▶ [WHAT YOU ARE ASKED TO DO]: Copy the first line of the material below and every later line through the line containing "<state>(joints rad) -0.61", without any other output.

▶ [GIVEN INFORMATION]:
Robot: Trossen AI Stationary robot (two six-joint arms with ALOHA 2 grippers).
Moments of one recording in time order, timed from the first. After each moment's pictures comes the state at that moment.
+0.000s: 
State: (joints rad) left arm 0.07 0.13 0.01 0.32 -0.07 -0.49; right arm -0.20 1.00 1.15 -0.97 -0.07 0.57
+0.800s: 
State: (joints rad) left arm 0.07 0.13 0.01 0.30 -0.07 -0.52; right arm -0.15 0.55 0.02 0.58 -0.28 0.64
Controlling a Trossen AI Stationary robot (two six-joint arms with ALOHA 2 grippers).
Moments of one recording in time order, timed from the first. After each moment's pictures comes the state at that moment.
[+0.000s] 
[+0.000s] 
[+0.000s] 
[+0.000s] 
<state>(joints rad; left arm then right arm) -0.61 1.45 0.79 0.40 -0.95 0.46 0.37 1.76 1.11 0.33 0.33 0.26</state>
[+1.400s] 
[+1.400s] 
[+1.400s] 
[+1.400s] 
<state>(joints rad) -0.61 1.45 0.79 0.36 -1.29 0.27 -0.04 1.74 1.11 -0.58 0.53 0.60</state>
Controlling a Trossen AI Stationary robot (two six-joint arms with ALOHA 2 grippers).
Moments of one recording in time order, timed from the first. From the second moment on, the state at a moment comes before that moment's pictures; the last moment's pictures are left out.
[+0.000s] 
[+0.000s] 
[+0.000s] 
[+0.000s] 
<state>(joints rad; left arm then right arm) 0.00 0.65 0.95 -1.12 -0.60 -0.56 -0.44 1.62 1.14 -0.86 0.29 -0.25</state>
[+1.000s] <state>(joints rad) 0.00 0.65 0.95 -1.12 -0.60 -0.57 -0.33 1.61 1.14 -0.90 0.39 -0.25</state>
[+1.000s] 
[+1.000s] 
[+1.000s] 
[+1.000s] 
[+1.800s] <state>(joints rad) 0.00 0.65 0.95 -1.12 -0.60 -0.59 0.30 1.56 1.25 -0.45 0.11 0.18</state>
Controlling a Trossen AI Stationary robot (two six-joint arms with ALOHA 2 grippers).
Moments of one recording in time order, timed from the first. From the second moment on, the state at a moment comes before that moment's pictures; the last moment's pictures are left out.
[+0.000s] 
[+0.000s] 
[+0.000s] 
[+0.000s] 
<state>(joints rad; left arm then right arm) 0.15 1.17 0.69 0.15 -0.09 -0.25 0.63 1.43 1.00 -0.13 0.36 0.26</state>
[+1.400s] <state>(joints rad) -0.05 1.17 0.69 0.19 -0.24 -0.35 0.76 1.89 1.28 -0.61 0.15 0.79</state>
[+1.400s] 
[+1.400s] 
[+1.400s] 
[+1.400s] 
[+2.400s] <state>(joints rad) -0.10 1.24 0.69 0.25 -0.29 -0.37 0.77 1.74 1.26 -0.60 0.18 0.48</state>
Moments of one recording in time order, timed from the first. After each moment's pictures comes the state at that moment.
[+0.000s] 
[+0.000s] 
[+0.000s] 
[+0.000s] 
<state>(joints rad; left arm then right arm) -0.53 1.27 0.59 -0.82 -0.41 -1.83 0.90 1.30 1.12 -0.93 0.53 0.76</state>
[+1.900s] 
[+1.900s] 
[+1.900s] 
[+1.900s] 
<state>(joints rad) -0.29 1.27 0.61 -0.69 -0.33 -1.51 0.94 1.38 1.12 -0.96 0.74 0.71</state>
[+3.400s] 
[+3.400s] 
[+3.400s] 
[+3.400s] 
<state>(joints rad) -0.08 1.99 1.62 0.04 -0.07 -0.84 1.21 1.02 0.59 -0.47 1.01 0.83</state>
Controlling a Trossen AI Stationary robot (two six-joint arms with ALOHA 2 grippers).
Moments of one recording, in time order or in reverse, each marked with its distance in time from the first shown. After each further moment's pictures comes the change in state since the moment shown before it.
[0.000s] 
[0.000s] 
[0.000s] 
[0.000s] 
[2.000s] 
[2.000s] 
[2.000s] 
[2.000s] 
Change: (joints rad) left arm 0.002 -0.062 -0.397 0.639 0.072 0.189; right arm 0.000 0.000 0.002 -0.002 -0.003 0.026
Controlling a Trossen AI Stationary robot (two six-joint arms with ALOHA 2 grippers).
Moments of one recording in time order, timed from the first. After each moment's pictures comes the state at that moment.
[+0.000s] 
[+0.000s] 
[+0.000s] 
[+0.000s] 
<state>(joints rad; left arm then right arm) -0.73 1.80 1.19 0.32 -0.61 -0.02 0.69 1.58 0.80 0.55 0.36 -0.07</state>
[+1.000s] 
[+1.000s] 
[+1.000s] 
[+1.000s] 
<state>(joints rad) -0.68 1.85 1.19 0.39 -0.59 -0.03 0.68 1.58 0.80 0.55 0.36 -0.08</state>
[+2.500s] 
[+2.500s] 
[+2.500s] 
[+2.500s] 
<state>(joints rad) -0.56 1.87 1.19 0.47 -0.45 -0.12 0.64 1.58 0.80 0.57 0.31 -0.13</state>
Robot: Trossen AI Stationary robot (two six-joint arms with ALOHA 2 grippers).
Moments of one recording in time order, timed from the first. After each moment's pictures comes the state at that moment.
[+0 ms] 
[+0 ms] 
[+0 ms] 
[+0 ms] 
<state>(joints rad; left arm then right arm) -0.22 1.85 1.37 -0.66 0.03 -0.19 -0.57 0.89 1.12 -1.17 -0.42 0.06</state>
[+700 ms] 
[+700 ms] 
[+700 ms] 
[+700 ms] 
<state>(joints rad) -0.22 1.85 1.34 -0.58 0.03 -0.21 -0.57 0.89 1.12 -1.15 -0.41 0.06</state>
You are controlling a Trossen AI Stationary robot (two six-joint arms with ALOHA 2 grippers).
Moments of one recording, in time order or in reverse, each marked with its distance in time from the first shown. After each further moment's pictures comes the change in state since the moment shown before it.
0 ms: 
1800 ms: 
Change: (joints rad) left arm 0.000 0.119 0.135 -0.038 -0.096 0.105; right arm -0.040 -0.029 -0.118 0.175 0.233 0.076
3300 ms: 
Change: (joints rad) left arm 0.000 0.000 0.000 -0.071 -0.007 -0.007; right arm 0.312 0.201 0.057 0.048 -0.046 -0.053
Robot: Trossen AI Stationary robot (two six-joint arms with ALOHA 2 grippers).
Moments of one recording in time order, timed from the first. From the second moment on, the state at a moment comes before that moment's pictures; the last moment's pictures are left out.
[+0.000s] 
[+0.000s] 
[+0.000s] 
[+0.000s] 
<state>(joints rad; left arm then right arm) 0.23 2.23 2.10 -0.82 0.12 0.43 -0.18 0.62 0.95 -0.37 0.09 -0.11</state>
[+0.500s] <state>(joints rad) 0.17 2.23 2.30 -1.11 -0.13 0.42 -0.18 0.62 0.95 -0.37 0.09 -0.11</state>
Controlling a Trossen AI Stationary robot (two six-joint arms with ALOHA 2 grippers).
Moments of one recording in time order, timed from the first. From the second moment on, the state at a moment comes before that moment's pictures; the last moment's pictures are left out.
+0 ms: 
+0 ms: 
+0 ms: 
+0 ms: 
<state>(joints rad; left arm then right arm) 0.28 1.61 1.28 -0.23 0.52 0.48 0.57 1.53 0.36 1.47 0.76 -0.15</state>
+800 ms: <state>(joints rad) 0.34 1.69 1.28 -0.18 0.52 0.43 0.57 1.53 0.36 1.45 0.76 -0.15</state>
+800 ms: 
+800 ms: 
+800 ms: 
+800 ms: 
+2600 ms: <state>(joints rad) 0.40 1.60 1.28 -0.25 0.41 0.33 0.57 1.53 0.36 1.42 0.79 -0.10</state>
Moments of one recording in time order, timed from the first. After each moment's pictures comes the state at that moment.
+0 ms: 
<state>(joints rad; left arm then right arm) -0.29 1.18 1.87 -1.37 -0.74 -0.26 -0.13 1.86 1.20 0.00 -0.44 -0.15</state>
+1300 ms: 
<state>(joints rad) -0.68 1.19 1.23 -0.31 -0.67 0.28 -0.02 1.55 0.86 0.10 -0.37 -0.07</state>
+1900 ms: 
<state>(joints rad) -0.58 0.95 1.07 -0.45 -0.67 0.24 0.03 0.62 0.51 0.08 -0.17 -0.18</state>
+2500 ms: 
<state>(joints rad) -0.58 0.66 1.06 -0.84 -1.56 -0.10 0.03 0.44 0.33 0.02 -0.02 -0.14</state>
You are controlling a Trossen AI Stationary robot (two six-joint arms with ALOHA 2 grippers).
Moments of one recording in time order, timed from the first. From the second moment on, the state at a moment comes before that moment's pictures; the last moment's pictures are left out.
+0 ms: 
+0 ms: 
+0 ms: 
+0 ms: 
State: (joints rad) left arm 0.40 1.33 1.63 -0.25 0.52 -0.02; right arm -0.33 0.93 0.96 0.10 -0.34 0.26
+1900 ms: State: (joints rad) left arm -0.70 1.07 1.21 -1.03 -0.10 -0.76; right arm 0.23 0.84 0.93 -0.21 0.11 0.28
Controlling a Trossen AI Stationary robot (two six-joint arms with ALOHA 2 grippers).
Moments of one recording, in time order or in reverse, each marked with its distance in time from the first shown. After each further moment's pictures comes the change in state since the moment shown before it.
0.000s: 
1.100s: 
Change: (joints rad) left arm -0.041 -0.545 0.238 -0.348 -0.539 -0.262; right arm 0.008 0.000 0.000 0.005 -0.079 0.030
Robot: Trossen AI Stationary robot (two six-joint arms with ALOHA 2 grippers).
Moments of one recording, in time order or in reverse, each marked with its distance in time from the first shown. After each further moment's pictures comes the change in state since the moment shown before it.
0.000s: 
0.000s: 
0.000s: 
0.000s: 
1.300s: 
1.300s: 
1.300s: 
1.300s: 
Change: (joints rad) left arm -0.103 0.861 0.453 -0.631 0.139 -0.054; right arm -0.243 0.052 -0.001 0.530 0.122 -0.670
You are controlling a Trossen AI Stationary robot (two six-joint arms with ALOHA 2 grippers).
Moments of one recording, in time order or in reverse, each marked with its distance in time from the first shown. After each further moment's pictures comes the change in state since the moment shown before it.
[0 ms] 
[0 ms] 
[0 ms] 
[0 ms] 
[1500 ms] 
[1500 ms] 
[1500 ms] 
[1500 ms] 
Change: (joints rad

▶ [ANSWER SPACE]:
Robot: Trossen AI Stationary robot (two six-joint arms with ALOHA 2 grippers).
Moments of one recording in time order, timed from the first. After each moment's pictures comes the state at that moment.
+0.000s: 
State: (joints rad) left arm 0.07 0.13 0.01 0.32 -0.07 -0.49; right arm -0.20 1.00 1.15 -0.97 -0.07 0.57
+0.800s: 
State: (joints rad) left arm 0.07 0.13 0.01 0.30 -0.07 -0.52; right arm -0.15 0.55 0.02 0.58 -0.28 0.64
Controlling a Trossen AI Stationary robot (two six-joint arms with ALOHA 2 grippers).
Moments of one recording in time order, timed from the first. After each moment's pictures comes the state at that moment.
[+0.000s] 
[+0.000s] 
[+0.000s] 
[+0.000s] 
<state>(joints rad; left arm then right arm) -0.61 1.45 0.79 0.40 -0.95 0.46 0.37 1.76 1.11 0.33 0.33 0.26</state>
[+1.400s] 
[+1.400s] 
[+1.400s] 
[+1.400s] 
<state>(joints rad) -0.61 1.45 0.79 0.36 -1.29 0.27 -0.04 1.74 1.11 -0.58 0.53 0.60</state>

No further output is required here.